Greatest Lower Bound of A - Proving it with an Axiom

[steven187]

hello all

I know this might be a simple question to ask, but i want to find other ways of proving it anyway here we go
propve that if A is a subset of R and is non empty and bounded below, then it has a greatest lower bound.

This is how i did it:

let b be a lower bound of A. then for every a an element of A b<=a so -a<=-b. now we notice that -b is an upper bound for -A, where -A={-x,x an element ofA}. since -A is non empty and it is bounded above then by the least upper bound axiom -A has a least upper bound , let's call this least upper bound -L , since -L is the least upper bound of -A, we must have -L<=-b or b<=L. and so this is true for any b which is a lower bound of A and hence L must be the greatest lower bound of A

is there another method to do this problem if not is there anyway of simplyfying this proof?

thanxs

 

[rachmaninoff]

It's the shortest proof I can think of, if you're already given the greatest upper bound axiom.

 

[M98Ranger]

Hi there,

Thank you for sharing your proof with us. Your approach is a valid and logical way to prove the existence of a greatest lower bound for a non-empty and bounded below set A. However, there is another way to prove this using the completeness axiom for the real numbers.

The completeness axiom states that every non-empty subset of the real numbers that is bounded above has a least upper bound. We can use this axiom to prove the existence of a greatest lower bound for a non-empty and bounded below set A.

Let b be a lower bound of A. Then for every a ∈ A, b ≤ a.
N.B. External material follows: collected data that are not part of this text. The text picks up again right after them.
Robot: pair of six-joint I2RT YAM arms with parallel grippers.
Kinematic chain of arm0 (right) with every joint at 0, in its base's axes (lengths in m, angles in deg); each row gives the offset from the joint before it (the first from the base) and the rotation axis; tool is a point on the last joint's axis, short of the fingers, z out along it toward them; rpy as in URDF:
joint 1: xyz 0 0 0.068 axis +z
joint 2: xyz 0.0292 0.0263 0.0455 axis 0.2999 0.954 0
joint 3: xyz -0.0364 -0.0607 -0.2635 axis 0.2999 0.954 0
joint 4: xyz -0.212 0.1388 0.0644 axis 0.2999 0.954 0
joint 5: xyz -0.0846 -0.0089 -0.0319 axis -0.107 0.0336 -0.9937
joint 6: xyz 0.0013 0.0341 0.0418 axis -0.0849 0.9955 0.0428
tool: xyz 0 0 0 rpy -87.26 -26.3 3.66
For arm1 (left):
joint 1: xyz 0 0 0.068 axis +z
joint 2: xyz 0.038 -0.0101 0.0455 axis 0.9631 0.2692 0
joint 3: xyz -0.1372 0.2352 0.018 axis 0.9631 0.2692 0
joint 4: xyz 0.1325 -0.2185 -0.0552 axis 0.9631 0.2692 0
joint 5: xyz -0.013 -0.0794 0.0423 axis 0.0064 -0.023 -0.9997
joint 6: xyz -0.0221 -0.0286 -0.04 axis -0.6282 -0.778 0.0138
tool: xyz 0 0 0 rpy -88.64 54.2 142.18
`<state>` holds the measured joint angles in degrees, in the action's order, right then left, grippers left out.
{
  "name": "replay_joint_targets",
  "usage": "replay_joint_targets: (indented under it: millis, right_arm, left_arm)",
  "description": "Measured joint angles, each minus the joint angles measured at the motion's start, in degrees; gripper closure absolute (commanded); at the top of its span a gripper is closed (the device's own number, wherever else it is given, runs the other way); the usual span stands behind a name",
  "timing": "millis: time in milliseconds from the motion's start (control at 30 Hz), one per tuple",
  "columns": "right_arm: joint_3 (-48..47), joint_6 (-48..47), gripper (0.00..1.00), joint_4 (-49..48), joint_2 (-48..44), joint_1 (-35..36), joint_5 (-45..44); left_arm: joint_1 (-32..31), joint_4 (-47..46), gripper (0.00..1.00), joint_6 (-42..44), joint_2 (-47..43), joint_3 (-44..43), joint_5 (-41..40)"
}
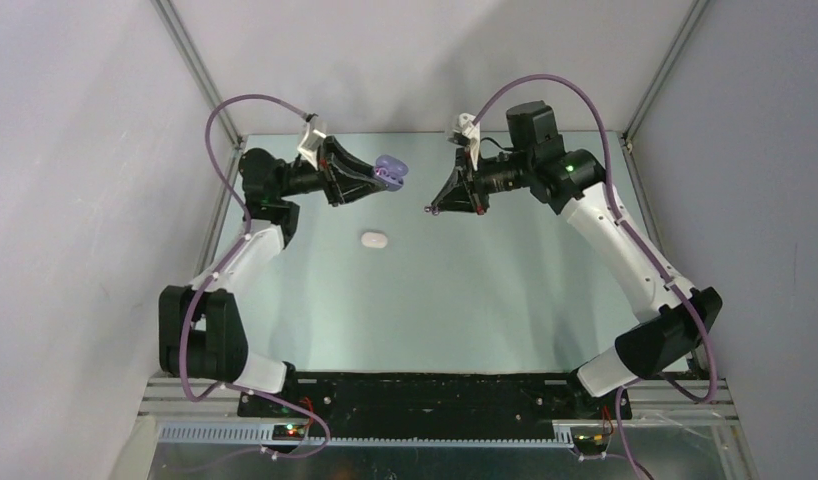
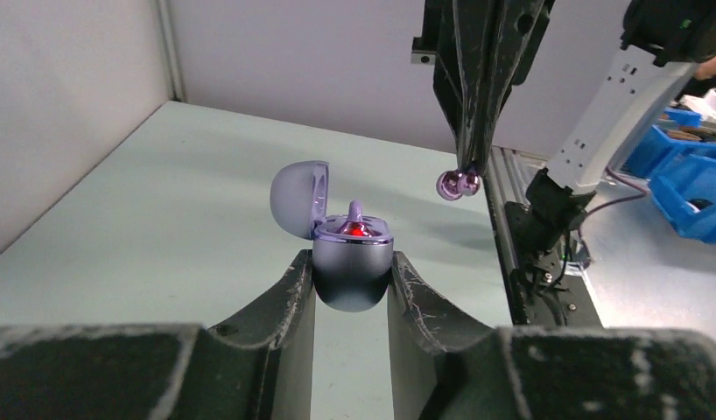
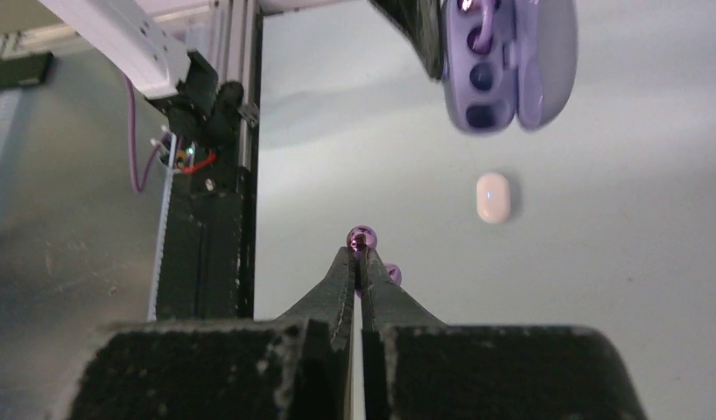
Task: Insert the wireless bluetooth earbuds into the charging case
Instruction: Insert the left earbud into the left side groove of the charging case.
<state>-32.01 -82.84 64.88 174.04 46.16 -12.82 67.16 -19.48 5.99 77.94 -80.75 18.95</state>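
My left gripper (image 2: 352, 282) is shut on the body of a purple charging case (image 2: 353, 255) and holds it above the table with its lid (image 2: 298, 198) open. One purple earbud (image 2: 355, 215) sits in the case, beside a red light. My right gripper (image 3: 361, 255) is shut on a second purple earbud (image 3: 361, 236), whose shiny end sticks out past the tips. In the top view that gripper (image 1: 432, 209) hangs a short way right of the case (image 1: 390, 171), apart from it. From the left wrist, the held earbud (image 2: 457, 183) hangs up and right of the case.
A small white closed case (image 1: 373, 239) lies on the pale green table (image 1: 485, 300) below the purple case, also in the right wrist view (image 3: 493, 197). Grey walls and metal frame posts close in the table at back and sides.
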Motion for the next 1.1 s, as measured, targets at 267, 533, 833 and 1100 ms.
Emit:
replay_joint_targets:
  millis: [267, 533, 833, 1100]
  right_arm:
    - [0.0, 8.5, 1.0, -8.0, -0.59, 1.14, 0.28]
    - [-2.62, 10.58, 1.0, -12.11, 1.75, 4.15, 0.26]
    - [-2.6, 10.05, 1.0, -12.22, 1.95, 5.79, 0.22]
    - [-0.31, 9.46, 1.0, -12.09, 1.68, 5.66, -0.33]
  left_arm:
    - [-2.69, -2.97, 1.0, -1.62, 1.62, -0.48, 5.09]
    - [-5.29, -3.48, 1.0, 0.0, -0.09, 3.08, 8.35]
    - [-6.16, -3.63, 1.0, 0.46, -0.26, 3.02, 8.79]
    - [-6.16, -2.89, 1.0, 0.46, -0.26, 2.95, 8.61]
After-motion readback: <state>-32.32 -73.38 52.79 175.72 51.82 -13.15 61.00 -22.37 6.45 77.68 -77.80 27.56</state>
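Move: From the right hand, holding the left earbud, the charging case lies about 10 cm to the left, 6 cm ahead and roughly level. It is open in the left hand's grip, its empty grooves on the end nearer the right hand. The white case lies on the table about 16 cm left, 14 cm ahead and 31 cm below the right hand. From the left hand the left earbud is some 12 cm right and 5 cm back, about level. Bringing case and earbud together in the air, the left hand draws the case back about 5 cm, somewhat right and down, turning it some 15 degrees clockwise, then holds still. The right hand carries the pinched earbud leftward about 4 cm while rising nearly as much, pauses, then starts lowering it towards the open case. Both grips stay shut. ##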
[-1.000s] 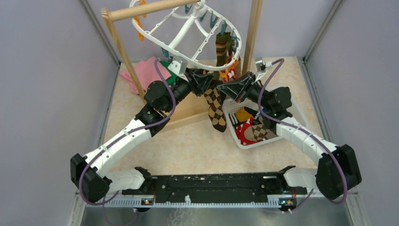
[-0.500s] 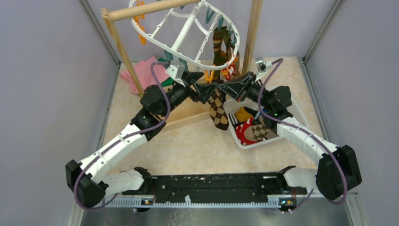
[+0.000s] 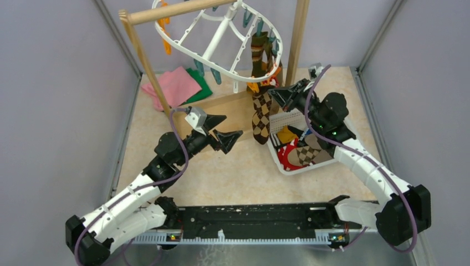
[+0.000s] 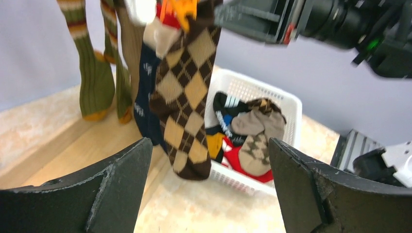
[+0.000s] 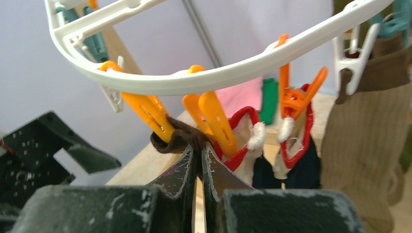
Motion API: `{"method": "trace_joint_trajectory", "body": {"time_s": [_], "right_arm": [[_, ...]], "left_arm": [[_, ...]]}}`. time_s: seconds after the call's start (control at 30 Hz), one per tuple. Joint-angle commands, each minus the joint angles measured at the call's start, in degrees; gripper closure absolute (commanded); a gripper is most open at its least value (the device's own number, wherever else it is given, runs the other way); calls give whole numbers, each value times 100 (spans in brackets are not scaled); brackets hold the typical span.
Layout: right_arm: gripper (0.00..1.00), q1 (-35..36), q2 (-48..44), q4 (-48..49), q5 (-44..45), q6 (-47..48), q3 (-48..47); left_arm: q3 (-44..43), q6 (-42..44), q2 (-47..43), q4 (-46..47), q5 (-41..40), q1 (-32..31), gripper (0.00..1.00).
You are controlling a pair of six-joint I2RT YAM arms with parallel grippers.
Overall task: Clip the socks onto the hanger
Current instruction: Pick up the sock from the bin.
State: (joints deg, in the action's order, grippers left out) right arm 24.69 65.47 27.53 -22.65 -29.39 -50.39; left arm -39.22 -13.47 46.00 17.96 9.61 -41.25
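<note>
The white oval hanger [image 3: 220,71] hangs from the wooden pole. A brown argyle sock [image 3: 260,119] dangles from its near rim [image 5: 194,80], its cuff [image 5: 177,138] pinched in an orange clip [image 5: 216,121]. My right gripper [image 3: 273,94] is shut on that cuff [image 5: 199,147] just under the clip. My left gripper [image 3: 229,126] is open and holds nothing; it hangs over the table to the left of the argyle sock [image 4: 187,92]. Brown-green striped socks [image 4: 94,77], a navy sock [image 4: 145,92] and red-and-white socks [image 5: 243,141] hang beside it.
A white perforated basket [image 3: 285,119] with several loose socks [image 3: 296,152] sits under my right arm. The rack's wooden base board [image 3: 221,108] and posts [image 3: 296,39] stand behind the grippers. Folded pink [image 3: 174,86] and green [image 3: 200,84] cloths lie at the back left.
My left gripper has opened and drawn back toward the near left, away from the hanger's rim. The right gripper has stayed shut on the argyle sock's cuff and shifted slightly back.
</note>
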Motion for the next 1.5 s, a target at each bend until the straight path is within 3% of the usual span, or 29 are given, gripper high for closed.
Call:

This means that b is an upper bound for the set B = {-x | x ∈ A}. Since B is non-empty and bounded above by b, by the completeness axiom, B has a least upper bound, let's call it L.

Now, we need to show that L is the greatest lower bound of A. This can be done by contradiction. Assume that there exists a lower bound b' of A such that b' > L. This means that -b' < -L and since -L is the least upper bound of B, we have -L ≤ -b'. This leads to b' ≤ L, which contradicts our initial assumption. Therefore, L must be the greatest lower bound of A.

In summary, we can prove the existence of a greatest lower bound of A by using the completeness axiom for the real numbers. This proof is similar to yours, but it might be viewed as simpler and more direct. I hope this helps!